La bouteille prend toute l’énergie et phagocyte son temps. Petit à petit, de manière sournoise, la personne s’enfonce dans l’alcool. De la solitude, situation inhérente à la condition humaine, on passe à l’isolement, véritable démarcation et souffrance psychologique du fait de n’être relié à personne. Boire devient le seul but de la journée, rythmée dans un présent immédiat, sans référence au passé, et sans représentation de l’avenir.

Le temps biologique (cycle veille/sommeil…), le temps social (fêtes civiles, religieuses, familiales…) et surtout, le temps psychologique sont perturbés.
La temporalité se réduit à un télescopage. Le buveur devient comme « une horloge à alcool » qui lorsqu’elle est vide, doit se remplir de nouveau ; le malaise augmentant à mesure qu’elle se vide. Le vécu " minute par minute " évite l'angoisse de ne pouvoir se représenter de succession temporelle.

On boit pour se retrouver en tête à tête avec la bouteille et ne plus avoir mal.

Dès lors, ce qui ne peut se dire, ne peut se laisser voir, laisse place à la pudeur. Sous le registre de la honte non symbolisée, le secret et la solitude finissent par s’imposer.
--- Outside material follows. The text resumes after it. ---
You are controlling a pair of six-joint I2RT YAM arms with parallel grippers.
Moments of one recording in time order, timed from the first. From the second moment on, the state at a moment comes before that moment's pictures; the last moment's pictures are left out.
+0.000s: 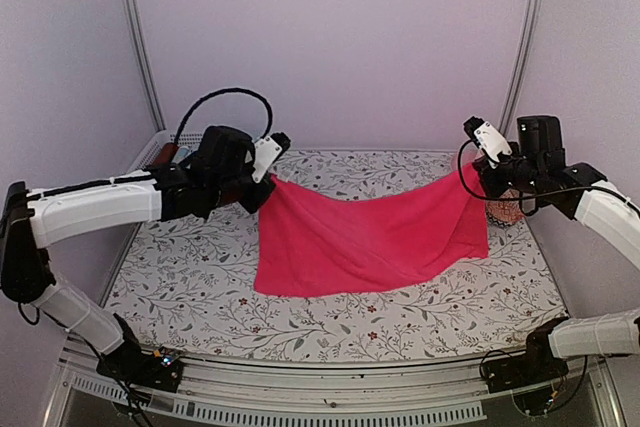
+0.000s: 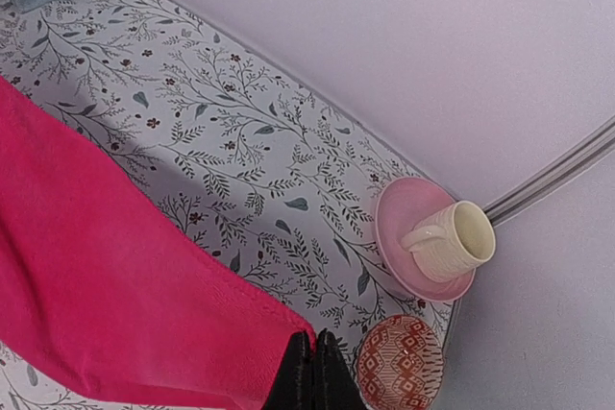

Au cours de cet isolement, les rares liens qui restaient sont en passe de disparaître : travail (faute d’absentéisme récurrents, d’arrêts de travail répétés..), amis (lassés et impuissants face à cette maladie), famille (épuisée de souffrir de voir boire)…, voire même ceux qui partageaient un temps ces instants de boisson.

Conclusion

Au moment où notre société prône l’ère de l’ « hyper-communication » pour ne pas dire de « la télé-communication », jamais l’homme n’aura autant été plongé dans les affres des paradoxes et des confusions. En effet, vanter les mérites des technologies de communication comme on le fait aujourd’hui ne fait que mettre en exergue des outils d’information. L’information va à sens unique d’un sujet vers un autre sujet. Mais rien n’est dit du sujet, ni de celui avec qui il communique.

C’est face à cette ambiguïté, dans laquelle certains deviennent addicts aux nouveautés technologiques, que d’autres s’affairent à certaines dépendances, parmi lesquelles l’alcool.